If such experiments/tools confirm a functional role for quantum effects, the implications will be profound and twofold. Suppose we learn that weak magnetic fields can influence disease progression by altering spin-dependent chemistry. Then medicine might gain a new tool, one that works remotely, non-invasively, and personally, tuned to each patient’s biology. Practically, they would suggest novel therapeutic modalities: weak, targeted magnetic fields that tune spin-dependent chemistry; non-genetic modulators of ion-channel function; bio-inspired spintronic devices that exploit molecular chirality. Conceptually, they would invert the classical hierarchy in science: biology would no longer be merely an application of physics but a source of experimental insight into quantum phenomena. The classical problem of decoherence—how and why quantum possibilities collapse into particular outcomes—has been studied predominantly in cold, isolated systems. If living systems routinely stabilize and exploit coherence in warm, wet, noisy milieus, then the dream of quantum technology—computers, sensors, communication—might advance by following biology’s blueprint.

 

This realization forces us to reframe the central paradox. The genome is a score; the cell is the orchestra; development, reprogramming, and the brain are the rehearsal, the improvisation, and the conductor. Quantum phenomena, where they occur, are part of the instrumentation—sometimes subtle, sometimes decisive, and always integrated into the multilayered dynamics of living systems. Life does not need to be quantum everywhere to profit from quantum effects in crucial contexts. In the small number of places where coherence, spin, or tunneling materially alter a biochemical pathway, evolution will amplify and entrench those solutions.

 

We began with a question: how quantum is life?

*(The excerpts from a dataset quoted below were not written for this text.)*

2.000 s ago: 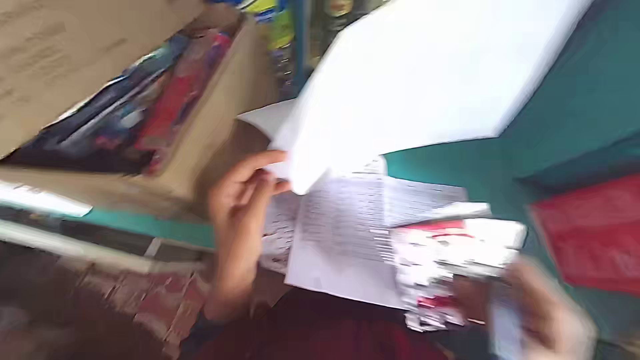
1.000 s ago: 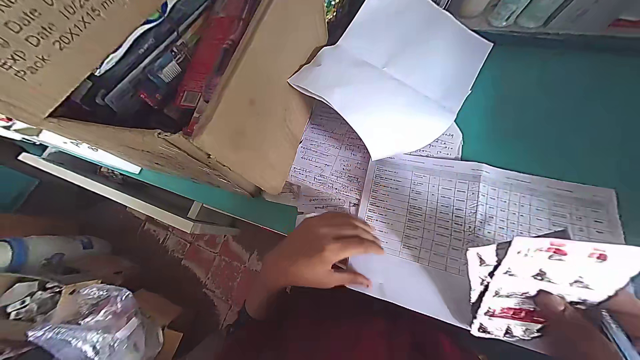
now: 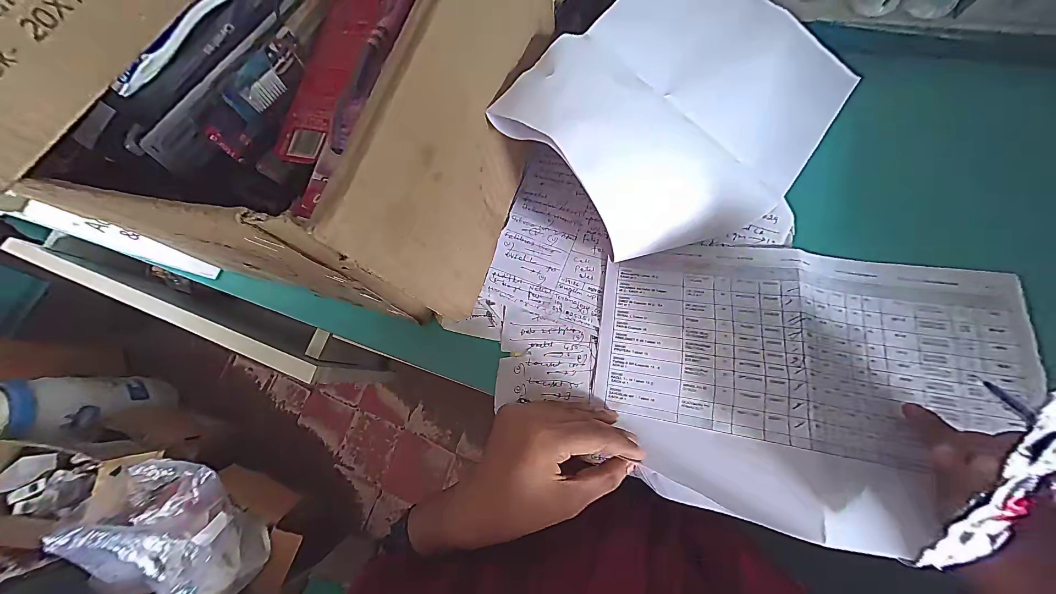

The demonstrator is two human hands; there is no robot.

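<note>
A printed table sheet with pen ticks lies on the green counter. My left hand rests on its lower left corner with fingers curled; whether it pinches the paper is unclear. At the right, my right hand is over the sheet's lower right part, holding foil blister strips seen nearly edge-on. A dark pen tip sticks out beside them. Above the table sheet, a folded blank white sheet curls over handwritten papers.
An open cardboard box filled with packaged goods stands at the upper left on the green counter. Below left are a white metal frame edge, red floor tiles, a plastic bag and a white bottle.
The white sheet that my left hand lifted two seconds ago now lies folded back at the top. My right hand has turned the blister strips from face-on to nearly edge-on.
</note>
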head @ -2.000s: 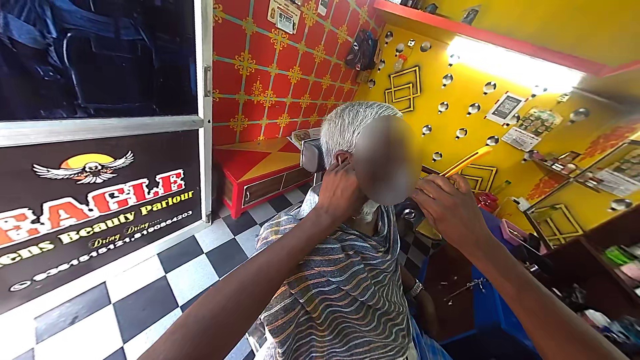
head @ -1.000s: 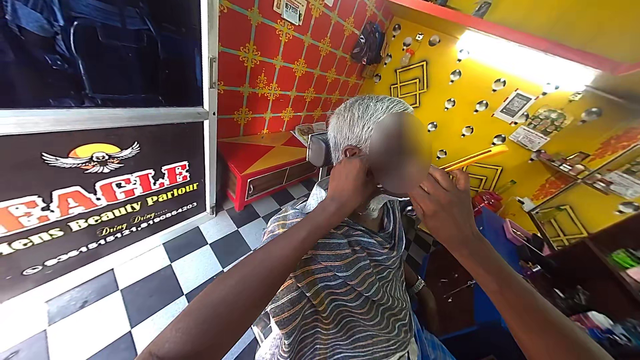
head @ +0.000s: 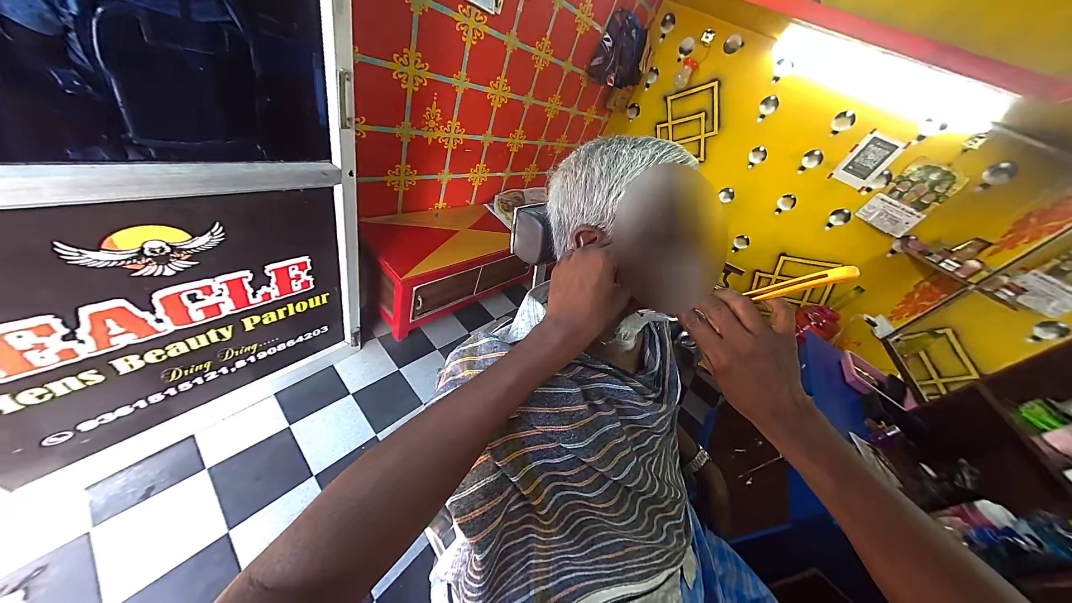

Perhaps the honest answer is: just enough. Not everything in biology is quantum. Most of it is chemistry, thermodynamics, evolution. But in key places—where efficiency matters, where sensitivity confers survival, where adaptability is priceless—life appears to dip into the quantum toolbox. And perhaps that is what makes it life. Not a rigid program, not a deterministic machine, but a system willing to exploit every available advantage, classical or quantum, to persist and flourish.

 

There is a final irony. Schrödinger asked “What is life?” partly in the hope that quantum mechanics might illuminate biology. Nearly a century on, we stand at the threshold of a reciprocal insight: biology may illuminate quantum mechanics. The living cell, imperfect and messy as it is, might be the best available technology for preserving and exploiting quantum features in hostile environments. Through blind trial and persistent selection, life has built architectures that stabilize, manipulate, and exploit quantum phenomena for function. Recognizing this does not poeticize biology; it reframes how we investigate it. If we are to understand life fully, and to build technologies that harness similar robustness, we must listen to the faint photons, track the whisper of spins, and read the vibrational signatures that living systems have been using long before we knew how to look. If we want quantum technologies that work outside the pristine refrigerators of physics labs—sensors, networks, even computing elements that survive room temperature and messy surroundings—then evolution’s long experiment may be the blueprint we have been waiting for.

Reference

Schrödinger, E. (1944). What is life? The physical aspect of the living cell. Cambridge University Press.
Nurse, P. (2021). What is life?: Five great ideas in biology. W.W. Norton & Company.